The simplest install ever

The install is easy, just check the latest release and it extracts to a single executable:

curl -qsL https://github.com/PostgREST/postgrest/releases/download/v9.0.0/postgrest-v9.0.0-linux-static-x64.tar.xz | \
tar -xJvf -

This creates a 16MB postgrest binary in the current directory.

The simplest config ever

Better than an online help, the executable can generate a configuration file template ready to customize:

./postgrest -e > my_rest_configuration.conf

You can update this configuration, defining at least the connection url db-uri in the libpq format.

But I'll do even simpler for this demo, using environment variables only:

PGRST_DB_URI="postgres://yugabyte:yugabyte@$(hostname):5433/yugabyte" \
PGRST_DB_SCHEMAS="public" PGRST_DB_ANON_ROLE="yugabyte" \
PGRST_DB_CHANNEL_ENABLED=false ./postgrest &

This starts the PostgREST server with a pool of connections to the local endpoint, database "yugabyte", schema "public". I disabled the "DB Channel" because LISTEN/NOTIFY is not enabled in YugabyteDB (this mecanism is not appropriate for a distributed database).

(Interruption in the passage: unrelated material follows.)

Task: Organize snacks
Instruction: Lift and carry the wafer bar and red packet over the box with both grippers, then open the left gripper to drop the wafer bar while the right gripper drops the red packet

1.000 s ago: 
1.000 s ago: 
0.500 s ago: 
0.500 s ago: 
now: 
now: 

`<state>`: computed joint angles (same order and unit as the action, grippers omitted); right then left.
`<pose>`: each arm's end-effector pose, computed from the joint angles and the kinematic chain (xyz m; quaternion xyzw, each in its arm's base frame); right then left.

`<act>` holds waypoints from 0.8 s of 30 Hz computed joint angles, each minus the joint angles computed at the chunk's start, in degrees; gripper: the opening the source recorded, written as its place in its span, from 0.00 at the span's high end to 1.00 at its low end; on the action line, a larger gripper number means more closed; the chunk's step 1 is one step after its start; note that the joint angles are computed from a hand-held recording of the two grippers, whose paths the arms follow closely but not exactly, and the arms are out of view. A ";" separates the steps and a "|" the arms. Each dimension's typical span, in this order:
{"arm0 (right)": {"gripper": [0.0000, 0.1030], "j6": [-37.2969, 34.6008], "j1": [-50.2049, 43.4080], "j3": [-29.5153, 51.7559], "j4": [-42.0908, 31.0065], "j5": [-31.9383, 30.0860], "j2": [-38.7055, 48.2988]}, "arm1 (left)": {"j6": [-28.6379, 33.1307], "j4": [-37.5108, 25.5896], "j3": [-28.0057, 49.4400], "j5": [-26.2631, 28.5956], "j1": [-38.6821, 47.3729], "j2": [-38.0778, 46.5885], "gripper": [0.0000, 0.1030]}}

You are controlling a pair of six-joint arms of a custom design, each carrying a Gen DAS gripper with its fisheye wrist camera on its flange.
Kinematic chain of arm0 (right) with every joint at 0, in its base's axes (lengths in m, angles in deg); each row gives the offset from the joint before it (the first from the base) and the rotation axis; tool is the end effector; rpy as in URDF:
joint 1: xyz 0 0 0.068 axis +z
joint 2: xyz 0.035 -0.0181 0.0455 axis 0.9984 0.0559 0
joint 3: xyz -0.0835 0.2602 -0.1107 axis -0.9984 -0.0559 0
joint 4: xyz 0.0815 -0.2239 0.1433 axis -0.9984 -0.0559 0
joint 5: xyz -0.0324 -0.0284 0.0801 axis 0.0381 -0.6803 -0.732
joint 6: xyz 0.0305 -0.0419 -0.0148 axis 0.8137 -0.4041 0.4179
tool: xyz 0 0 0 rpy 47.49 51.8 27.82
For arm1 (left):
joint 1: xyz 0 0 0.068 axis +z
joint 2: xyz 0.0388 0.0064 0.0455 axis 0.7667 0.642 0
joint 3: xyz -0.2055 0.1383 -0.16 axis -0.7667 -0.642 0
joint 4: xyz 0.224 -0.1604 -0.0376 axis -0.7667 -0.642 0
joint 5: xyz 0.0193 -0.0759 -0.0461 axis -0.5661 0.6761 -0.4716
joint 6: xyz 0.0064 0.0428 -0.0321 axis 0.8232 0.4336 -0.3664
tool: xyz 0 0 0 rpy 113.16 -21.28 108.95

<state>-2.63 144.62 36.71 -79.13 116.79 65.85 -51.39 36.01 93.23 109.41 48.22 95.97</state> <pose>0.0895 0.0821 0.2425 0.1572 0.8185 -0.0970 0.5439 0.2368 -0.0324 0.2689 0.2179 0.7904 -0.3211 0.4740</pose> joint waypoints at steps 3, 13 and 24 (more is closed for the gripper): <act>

If you created the procedure after starting the PostgREST deamon, you need to refresh the cache with: pkill -10 postgrest to signal for cache re-load.

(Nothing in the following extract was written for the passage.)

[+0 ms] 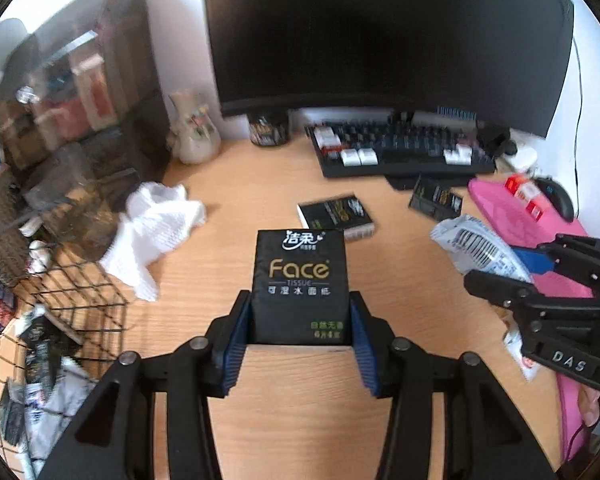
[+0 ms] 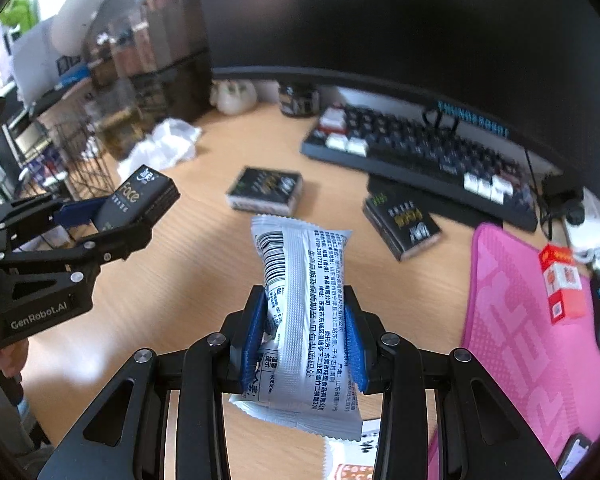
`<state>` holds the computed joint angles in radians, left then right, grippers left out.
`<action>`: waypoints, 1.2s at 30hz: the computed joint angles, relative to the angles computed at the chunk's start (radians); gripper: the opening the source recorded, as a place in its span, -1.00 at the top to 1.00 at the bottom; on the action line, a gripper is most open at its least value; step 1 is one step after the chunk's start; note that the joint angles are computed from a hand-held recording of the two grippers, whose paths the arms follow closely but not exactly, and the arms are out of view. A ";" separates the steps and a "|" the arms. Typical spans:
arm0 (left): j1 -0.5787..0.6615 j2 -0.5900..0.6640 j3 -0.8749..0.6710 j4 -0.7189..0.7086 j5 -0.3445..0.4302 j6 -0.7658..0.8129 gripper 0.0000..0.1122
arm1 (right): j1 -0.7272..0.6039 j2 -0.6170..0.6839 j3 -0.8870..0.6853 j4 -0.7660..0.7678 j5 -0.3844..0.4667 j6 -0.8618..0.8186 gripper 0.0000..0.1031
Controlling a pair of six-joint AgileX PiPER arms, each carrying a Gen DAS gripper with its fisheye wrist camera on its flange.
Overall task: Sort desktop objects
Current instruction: 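Carry the Face pack and snack packet over the basket and open both tools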
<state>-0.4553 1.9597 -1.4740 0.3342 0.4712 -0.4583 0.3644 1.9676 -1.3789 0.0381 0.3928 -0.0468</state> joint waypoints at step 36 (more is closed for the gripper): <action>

I'm keeping it simple for this demo, but of course, it can be configured for performance and security. With all defaults, it listens to port 3000.

REST calls

I can now use this REST proxy to call my rate limiting function.

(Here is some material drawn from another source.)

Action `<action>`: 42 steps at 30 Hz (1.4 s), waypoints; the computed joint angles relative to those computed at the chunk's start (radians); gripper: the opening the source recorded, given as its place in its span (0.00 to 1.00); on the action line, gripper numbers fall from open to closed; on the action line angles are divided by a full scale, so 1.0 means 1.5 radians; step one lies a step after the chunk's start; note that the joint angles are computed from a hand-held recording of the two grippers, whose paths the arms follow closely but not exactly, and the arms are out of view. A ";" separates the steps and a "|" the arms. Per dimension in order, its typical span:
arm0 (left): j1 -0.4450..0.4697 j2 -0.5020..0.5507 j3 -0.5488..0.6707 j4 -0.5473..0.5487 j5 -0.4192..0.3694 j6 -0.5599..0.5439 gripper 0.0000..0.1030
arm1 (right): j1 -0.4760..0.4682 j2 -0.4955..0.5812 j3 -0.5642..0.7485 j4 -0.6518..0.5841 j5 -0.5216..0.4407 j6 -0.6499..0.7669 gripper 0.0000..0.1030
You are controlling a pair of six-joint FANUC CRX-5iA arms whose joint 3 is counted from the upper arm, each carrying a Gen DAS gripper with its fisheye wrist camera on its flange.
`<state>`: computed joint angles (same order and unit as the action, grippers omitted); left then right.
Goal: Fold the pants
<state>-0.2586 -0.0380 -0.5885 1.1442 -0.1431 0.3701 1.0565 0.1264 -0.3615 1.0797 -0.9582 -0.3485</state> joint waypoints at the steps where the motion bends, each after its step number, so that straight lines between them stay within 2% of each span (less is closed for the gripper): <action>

There is nothing more to define because PostgREST reads the schema. The namespace of the stored procedures and functions is exposed in http://localhost:3000/rpc and the parameters are passed as a JSON document. Here is a call getting a token for "user1" with a refill rate of 1 token per second:

echo $( 
curl -qs \
http://localhost:3000/rpc/rate_limiting_request \
-X POST -H "Content-Type: application/json" -d '
{ "rate_id": "user1", "refill_per_sec": 1 }
')

Here is the result:

I have 60 tokens remaining because my function has a default window of 60 seconds, filled with the rate of 1 tocken per second.

Threads

From my Java program and with this cluster, I was able to get 1000 tokens per second from threads requesting tokens from different users and 120 per second. Here is a python script to do the same though the REST API:

import threading
import time
import requests
import sys

def request_tokens(id,num):
 tokens=0
 start = time.time()
 for i in range(1,num):
  response=requests.post('http://localhost:3000/rpc/rate_limiting_request', json={ "rate_id": id, "refill_per_sec": 1000000 })
  if response.status_code==200:
   tokens=tokens+1
  print("{0} tokens/s".format(tokens/(time.time()-start)))

threads=[]
for i in range(0,int(sys.argv[1])):
 threads.append(threading.Thread(target=request_tokens,args=(i,1000)))
for t in threads:
    t.start()
total=0
for t in threads:
    t.join()

This runs 1000 loops in 50 thread:

python franck.py 50

What is interesting is that the overhead is very small:

On this node, the postgrest deamon uses less CPU than the calling program python and the database itself yb-tserver. You can see 10 postgres backends because PostgREST has a connection pool, which is the best to guarantee predictable performances.